Testing ops and jobs#

You can find the code for this example on Github

Data applications are notoriously difficult to test and are therefore often un- or under-tested.

Creating testable and verifiable ops and jobs is one of the focuses of Dagster. We believe ensuring data quality is critical for managing the complexity of data systems. Here, we'll show how to write unit tests for Dagster jobs and ops.


Testing the job (and its ops)#

Let's go back to the diamond job we wrote in the prior section, and ensure that it's working as expected by writing some unit tests.

We'll start by writing a test for the test_get_total_size op, which takes a dictionary of file sizes as input and returns the sum of the file sizes. To run an op, we can invoke it directly, as if it's a regular Python function:

def test_get_total_size():
    file_sizes = {"file1": 400, "file2": 50}
    result = get_total_size(file_sizes)
    assert result == 450

We'll also write a test for the entire job. The JobDefinition.execute_in_process method synchronously executes a job and returns a ExecuteInProcessResult, whose methods let us investigate, in detail, the success or failure of execution, the outputs produced by ops, and (as we'll see later) other events associated with execution.

def test_diamond():
    res = diamond.execute_in_process()
    assert res.success
    assert res.output_for_node("get_total_size") > 0

Now we can use pytest, or another test runner of choice, to run these unit tests.

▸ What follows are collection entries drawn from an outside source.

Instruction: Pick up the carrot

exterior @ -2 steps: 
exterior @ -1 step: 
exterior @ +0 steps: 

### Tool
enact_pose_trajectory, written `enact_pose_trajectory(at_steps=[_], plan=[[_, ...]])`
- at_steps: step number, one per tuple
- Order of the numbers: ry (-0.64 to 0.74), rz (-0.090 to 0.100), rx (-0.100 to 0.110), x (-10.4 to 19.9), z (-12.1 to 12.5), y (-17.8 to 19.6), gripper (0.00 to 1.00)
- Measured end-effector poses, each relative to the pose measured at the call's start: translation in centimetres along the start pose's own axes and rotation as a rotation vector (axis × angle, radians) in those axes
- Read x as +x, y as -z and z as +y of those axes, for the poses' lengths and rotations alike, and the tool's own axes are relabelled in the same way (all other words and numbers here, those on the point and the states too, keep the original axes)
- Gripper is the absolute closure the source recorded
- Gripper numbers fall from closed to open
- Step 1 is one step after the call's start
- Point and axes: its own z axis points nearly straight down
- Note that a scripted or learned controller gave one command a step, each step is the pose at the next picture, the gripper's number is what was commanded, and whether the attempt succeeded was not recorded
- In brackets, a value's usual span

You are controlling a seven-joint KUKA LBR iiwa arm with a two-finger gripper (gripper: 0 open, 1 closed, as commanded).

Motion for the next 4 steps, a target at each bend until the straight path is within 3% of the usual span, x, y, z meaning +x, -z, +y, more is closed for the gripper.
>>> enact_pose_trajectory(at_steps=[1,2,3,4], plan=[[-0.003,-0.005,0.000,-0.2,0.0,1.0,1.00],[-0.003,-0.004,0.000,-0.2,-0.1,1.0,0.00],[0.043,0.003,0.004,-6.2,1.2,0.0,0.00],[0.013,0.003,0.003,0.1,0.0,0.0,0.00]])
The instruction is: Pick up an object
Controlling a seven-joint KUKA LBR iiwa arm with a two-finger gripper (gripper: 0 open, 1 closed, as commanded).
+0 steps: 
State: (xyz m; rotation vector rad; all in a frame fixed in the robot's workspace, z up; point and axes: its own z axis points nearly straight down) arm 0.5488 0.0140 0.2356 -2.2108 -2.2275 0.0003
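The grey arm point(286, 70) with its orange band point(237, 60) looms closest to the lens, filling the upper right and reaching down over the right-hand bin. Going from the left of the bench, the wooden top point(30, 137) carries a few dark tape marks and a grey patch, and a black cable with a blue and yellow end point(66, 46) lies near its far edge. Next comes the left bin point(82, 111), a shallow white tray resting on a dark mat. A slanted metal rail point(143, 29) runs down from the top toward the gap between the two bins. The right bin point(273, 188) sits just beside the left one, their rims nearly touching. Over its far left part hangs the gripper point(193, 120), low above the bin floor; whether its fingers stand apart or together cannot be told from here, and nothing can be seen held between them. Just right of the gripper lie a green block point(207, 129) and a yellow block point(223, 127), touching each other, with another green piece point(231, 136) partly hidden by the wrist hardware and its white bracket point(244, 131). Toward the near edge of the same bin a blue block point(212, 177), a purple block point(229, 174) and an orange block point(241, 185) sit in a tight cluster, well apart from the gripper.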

pytest test_complex_job.py

Obviously, in production we'll often execute jobs in a parallel, streaming way that doesn't admit this kind of API, which is intended to enable local tests like this.

Dagster is written to make testing easy in a domain where it has historically been very difficult. You can learn more about Testing in Dagster by reading the Testing page.



Conclusion#

πŸŽ‰ Congratulations! Having reached this far, you now have a working, testable, and maintainable op-based job.